Detecting Unicode Text

Adam_Bell · April 3, 2006, 2:44pm

Depending on the application that saved the text file, files with their paragraphs return delimited or linefeed delimited can have either type ident "com.apple.traditional-mac-plain-text"or type ident “public.plain-text”, so the only way I can find to tell is to test for the character to see if it’s ASCII 10 or ASCII 13. That’s OK, but my question is: Is there a simple way to determine whether text is Unicode or plain ASCII?

hhas · April 3, 2006, 4:32pm

Not really; only way to be completely sure is to know in advance. Given a file that may or may not be Unicode, the usual thing is to see if the file starts with a byte-order mark (BOM); if it does, it’s a fair bet (though not 100% guaranteed) that it’s Unicode. If it doesn’t, then it may use some other encoding, or it may be that the BOM was omitted. More intelligent encoding sniffers will analyse the data and provide a best guess as to what encoding it is, e.g. here’s one for Python I ran across the other day:

http://chardet.feedparser.org/

You could easily use it via ‘do shell script’ - wouldn’t be hard to knock up a Python script that reads the raw file data, sniffs its encoding and then, if sufficiently confident, converts it from that encoding to UTF8 and returns that. Or you could wrap it up in a scriptable faceless background application if you find that more convenient (I plan on rolling it into TextCommands at some point, but you could always do it yourself)

Bruce_Phillips · April 3, 2006, 4:50pm

Perhaps the command-line tool “file” (/usr/bin/file) would work for you.

Adam_Bell · April 3, 2006, 5:52pm

file works quite nicely if the object is a file (gives a ton of info), but I was wondering about text read into a variable.

I’m not competent to add a feedparser script to TextTools, I don’t think. I will look at it.

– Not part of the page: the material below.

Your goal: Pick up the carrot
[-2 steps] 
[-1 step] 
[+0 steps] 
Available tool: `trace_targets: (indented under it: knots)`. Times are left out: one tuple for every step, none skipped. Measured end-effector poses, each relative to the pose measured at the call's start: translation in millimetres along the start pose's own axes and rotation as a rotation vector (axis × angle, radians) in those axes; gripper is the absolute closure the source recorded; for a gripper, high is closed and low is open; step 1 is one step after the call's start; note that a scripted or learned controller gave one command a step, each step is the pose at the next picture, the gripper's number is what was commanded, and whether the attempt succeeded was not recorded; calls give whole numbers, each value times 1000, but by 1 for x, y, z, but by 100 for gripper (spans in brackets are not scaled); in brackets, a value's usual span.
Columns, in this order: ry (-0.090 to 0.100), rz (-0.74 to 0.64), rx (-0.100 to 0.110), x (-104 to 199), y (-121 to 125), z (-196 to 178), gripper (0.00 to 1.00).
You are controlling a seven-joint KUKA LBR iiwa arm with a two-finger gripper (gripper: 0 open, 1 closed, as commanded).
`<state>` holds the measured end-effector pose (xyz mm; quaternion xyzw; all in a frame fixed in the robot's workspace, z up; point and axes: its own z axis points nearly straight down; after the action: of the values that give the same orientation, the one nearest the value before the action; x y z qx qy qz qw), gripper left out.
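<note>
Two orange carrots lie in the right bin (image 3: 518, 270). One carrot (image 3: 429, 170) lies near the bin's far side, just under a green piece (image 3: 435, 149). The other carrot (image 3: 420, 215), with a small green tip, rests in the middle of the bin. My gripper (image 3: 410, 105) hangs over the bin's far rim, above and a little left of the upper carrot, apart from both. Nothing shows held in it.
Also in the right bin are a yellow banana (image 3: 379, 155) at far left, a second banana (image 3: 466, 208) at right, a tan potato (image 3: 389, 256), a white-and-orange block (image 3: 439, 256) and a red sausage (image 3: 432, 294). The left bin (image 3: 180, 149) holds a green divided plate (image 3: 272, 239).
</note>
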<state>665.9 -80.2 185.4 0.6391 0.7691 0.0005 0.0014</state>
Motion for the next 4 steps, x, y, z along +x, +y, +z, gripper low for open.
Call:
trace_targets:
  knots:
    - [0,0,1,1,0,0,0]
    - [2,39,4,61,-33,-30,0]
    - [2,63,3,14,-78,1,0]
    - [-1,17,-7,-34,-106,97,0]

Vincent · April 3, 2006, 6:26pm

So

returns the following:

Determine file type of FILEs.

-m, --magic-file LIST use LIST as a colon-separated list of magic
number files
-z, --uncompress try to look inside compressed files
-b, --brief do not prepend filenames to output lines
-c, --checking-printout print the parsed form of the magic file, use in
conjunction with -m to debug a new magic file
before installing it
-f, --files-from FILE read the filenames to be examined from FILE
-F, --separator string use string as separator instead of `:’
-i, --mime output mime type strings
-k, --keep-going don’t stop at the first match
-L, --dereference causes symlinks to be followed
-n, --no-buffer do not buffer output
-N, --no-pad do not pad output
-p, --preserve-date preserve access times on files
-r, --raw don’t translate unprintable chars to \ooo
-s, --special-files treat special (block/char devices) files as
ordinary ones
–help display this help and exit
–version output version information and exit

How do you now get the encoding?

(If there was a BOM you could easily identify the encoding)

Adam_Bell · April 3, 2006, 6:44pm

file -i. For a typical BBEdit file, for example, it returns: text/plain; charset=iso-8859-1

Bruce_Phillips · April 3, 2006, 6:45pm

It’s not an option, it’s part of the normal behavior. Without an other options specified, the output (for a typical ASCII text file) would be something like this:

When using this tool inside AppleScript, you might find the options ˜-b’ and ˜-i’ helpful. (Example follows.)

How are you reading this text?

Vincent · April 3, 2006, 7:20pm

Thanx! That’s great! I needed that for too long!

Adam_Bell · April 3, 2006, 11:13pm

From the clipboard. In code exchange today, Kai posted this:

set the clipboard to (the clipboard as record)'s string

which at least assures you that whether it was Unicode or formatted text, it is turned into ASCII text by the coercions.